Und was können wir als Verbraucher tun? Kathrin Körber, Produktmanagerin Telekomunikation und Internet bei der Verbraucherzentrale Niedersachsen, verweist auf die Entsorgungstipps der Telefonvertragsanbieter wie telekom, vodafone und telephonica-o2 sowie auf die kommunalen Entsorgungsstellen. Das gemeinsame Rücknahmesystem für Mobiltelefone von Deutscher Telekom und Teqcycle etwa wurde mit dem staatlichen Umweltzeichen Blauer Engel ausgezeichnet. Die Telekom bietet auch generalüberholte Geräte („refurbished“) und das „Fairphone“ an, das als nachhaltige Alternative zu Apple, Samsung und Co. gilt. Das Recycling bei vodafone übernimmt ALBA Electronics Recycling GmbH. Die Logistik übernimmt DHL, der Versand ist kostenlos. Telephonica-o2 kooperiert beim Recycling mit AfB. Smartphones mit Ladekabel und Akku können an den Nabu und die Deutsche Umwelthilfe geschickt werden, so Katrin Körber weiter.

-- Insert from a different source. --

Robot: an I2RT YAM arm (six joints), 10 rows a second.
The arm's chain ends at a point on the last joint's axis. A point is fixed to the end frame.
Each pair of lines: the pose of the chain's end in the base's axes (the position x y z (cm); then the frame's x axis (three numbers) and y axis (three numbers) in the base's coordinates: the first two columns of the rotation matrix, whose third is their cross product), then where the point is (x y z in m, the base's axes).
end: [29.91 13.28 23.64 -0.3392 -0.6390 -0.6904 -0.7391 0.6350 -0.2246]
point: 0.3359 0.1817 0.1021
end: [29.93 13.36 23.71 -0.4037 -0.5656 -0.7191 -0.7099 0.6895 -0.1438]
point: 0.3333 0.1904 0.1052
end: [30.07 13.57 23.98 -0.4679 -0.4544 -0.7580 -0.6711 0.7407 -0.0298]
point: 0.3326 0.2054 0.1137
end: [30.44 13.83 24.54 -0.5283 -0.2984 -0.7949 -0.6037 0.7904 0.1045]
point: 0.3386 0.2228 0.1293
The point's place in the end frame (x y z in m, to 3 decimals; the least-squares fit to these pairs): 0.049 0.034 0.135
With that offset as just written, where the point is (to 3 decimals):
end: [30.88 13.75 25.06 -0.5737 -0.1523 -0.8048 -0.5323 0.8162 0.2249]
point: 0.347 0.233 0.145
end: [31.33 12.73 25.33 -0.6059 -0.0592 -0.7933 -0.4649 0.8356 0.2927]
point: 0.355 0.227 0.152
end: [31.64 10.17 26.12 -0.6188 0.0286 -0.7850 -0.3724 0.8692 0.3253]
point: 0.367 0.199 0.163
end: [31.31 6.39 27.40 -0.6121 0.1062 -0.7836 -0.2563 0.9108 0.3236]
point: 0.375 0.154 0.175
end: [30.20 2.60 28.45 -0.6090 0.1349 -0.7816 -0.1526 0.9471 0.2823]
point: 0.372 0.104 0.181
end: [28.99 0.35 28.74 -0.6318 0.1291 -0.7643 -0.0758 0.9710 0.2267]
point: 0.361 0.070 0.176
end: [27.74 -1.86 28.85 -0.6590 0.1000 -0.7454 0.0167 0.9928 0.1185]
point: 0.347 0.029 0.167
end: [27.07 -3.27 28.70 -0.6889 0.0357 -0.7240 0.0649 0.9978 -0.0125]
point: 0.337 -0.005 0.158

Die gesammelten Althandys gehen zum Recyclingpartner AfB. Je nach Zustand der Geräte werden sie dann aufbereitet und anschließend ausschließlich in Europa über AfB-Shops und im Online-Shop (www.afbshop.de) an Kunden verkauft, die ein gebrauchtes Smartphone suchen. Mit einem vergleichbaren gemeinnützigen Partner („handysfuerdieumwelt.de“) arbeitet auch die Deutsche Umwelthilfe in Köln zusammen.